Face to Face
In the days following October 7, Meydad Eliyahu (b. 1983) began drawing the faces of the hostages in his sketchbook. Almost daily, he shared a new portrait on social media—an act that was simultaneously artistic, consequential, and human. By the project’s end, six sketchbooks had accumulated, documenting an ongoing search through repeated attempts and variations: a sustained effort to capture the faces of hundreds of civilians and soldiers—Israelis and foreign residents—abducted to the Gaza Strip during the Simchat Torah massacre. In the early months, uncertainty about the victims’ identities led Eliyahu to draw more portraits than the number of confirmed hostages.
These faces soon became familiar in Israeli homes and public spaces, appearing on posters at demonstrations worldwide—and, at times, torn from walls on academic campuses. Although Eliyahu typically avoids working from photographs, here he repeatedly reworked existing images, reimagining them through drawing. In doing so, he removed the smiles and accessories present in the original photographs, seeking instead to convey the hostages’ condition in captivity.

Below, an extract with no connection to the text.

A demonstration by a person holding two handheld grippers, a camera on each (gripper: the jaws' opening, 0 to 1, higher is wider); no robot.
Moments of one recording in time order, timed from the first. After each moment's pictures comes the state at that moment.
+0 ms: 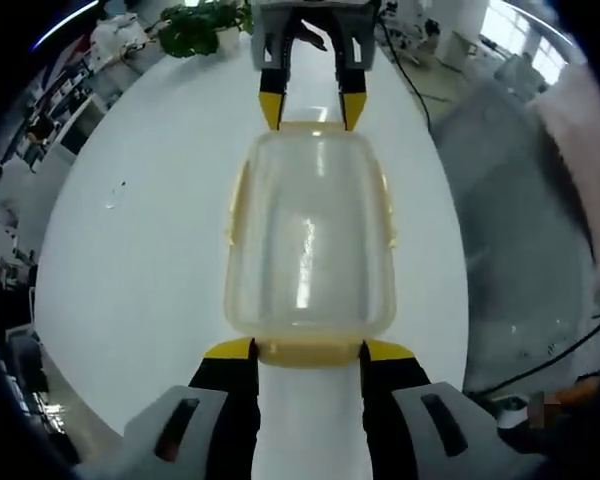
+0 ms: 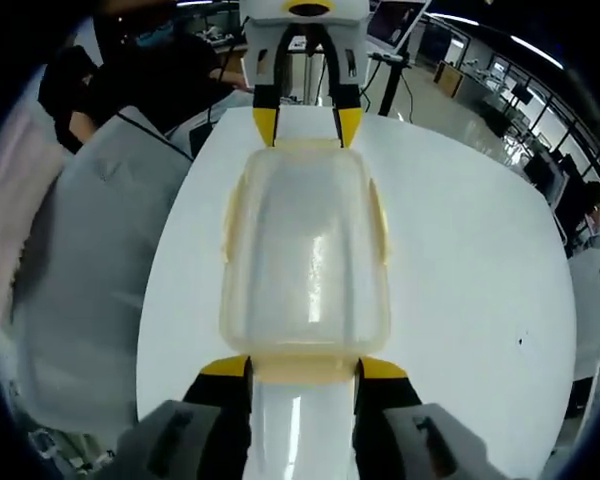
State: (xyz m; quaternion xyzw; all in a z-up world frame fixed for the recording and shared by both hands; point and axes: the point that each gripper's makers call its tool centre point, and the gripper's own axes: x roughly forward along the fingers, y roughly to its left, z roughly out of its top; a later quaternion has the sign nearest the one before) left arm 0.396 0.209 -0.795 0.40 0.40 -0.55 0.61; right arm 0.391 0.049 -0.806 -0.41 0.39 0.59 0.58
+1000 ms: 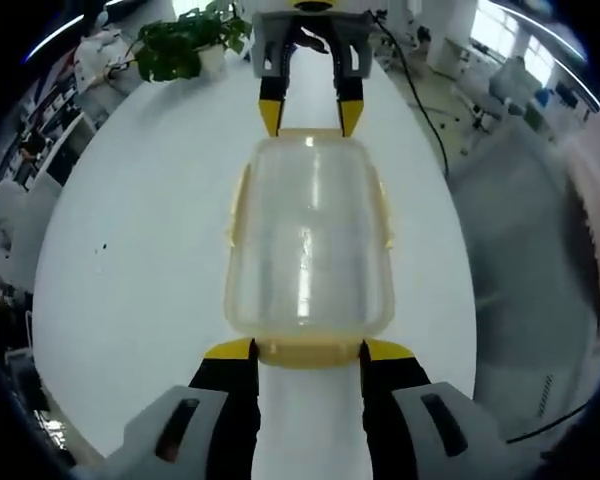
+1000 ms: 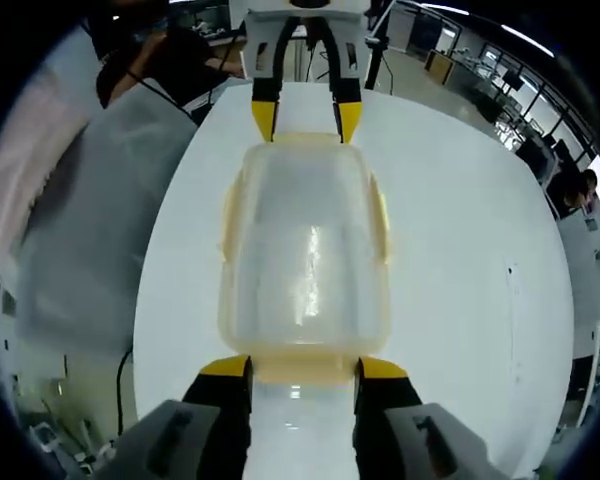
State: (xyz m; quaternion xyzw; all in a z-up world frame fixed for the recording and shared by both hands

The portraits were created on site in the fields of Kibbutz Ruhama and in a barn at Kibbutz Nahal Oz, then a closed military zone, where Eliyahu arrived as part of the community-based art project — ZUMU Sha’ar HaNegev. Working from direct observation, he continued his practice as a documentary painter, recording people, landscapes, and scenes of agricultural labor—an activity closely tied to the pioneering ethos and early rebuilding of the State of Israel. Rather than depicting heroism, Eliyahu focuses on individuals striving, amid grief and uncertainty, to maintain the most basic routines of daily life.
Also displayed are works from Between Battles, a series created shortly before the ceasefire. Framed within elongated circular forms, these scenes echo familiar images of war yet are rendered in a distinct palette that introduces a restrained note of optimism. Across all three series, documentary impulses prevail, as news imagery is translated into a singular artistic language.
Meydad Eliyahu (b. 1983) is a multidisciplinary artist, curator, and art educator. He is a graduate of the Jerusalem Studio School, founded by Israel Hershberg, and a recipient of numerous awards, including the 2016 Ministry of Culture Young Artist Award and the 2011 Shoshana Ish-Shalom Prize. He lives and works in Jerusalem.